Exercise 1. Create a DataFrame with columns 'math', 'science', and 'english' containing scores for five students. Use .mean() to compute the average score for each subject (column-wise) and for each student (row-wise with axis=1).

import pandas as pd

df = pd.DataFrame({
    'math': [85, 90, 78, 92, 88],
    'science': [80, 85, 82, 95, 90],
    'english': [75, 88, 91, 84, 79]
})
print("Average per subject:\n", df.mean())
print("\nAverage per student:\n", df.mean(axis=1))
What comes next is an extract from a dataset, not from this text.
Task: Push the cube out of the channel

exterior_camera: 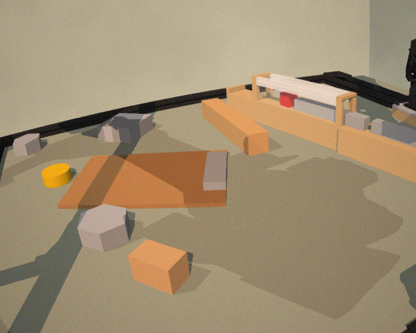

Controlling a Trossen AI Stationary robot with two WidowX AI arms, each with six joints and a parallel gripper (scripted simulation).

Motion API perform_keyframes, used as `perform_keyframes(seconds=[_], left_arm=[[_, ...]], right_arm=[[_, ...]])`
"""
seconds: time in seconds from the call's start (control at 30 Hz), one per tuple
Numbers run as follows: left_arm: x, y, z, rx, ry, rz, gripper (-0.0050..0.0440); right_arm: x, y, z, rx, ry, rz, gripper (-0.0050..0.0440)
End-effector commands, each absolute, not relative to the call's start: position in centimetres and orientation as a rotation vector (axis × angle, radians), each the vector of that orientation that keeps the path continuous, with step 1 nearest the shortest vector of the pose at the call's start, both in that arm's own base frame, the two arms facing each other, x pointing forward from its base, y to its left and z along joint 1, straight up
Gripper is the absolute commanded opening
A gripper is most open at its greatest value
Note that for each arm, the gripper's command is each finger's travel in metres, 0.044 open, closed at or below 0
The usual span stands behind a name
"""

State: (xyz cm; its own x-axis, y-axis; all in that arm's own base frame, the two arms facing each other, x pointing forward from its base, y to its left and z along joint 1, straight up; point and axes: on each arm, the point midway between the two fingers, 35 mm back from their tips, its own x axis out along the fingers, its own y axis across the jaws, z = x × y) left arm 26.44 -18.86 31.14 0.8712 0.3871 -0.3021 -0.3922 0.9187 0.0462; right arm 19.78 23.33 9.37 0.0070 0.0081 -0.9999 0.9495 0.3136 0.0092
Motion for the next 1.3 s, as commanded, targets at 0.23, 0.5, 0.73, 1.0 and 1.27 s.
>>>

Exercise 2. Given a DataFrame of daily stock prices for three tickers, compute the describe() statistics. Then extract only the 'mean' and 'std' rows from the result using .loc.

import pandas as pd
import numpy as np

np.random.seed(42)
df = pd.DataFrame({
    'AAPL': np.random.uniform(140, 160, 20),
    'MSFT': np.random.uniform(340, 360, 20),
    'GOOGL': np.random.uniform(130, 150, 20)
})
stats = df.describe()
print(stats.loc[['mean', 'std']])

Exercise 3. Create a Series with some NaN values. Demonstrate the difference between .count() and len() by printing both. Then compute the .sum() and show that NaN values are skipped by default but can be included by setting min_count.

import pandas as pd
import numpy as np

s = pd.Series([10, 20, np.nan, 40, np.nan])
print(f"count(): {s.count()}")  # 3
print(f"len(): {len(s)}")       # 5
print(f"sum(): {s.sum()}")      # 70 (NaN skipped)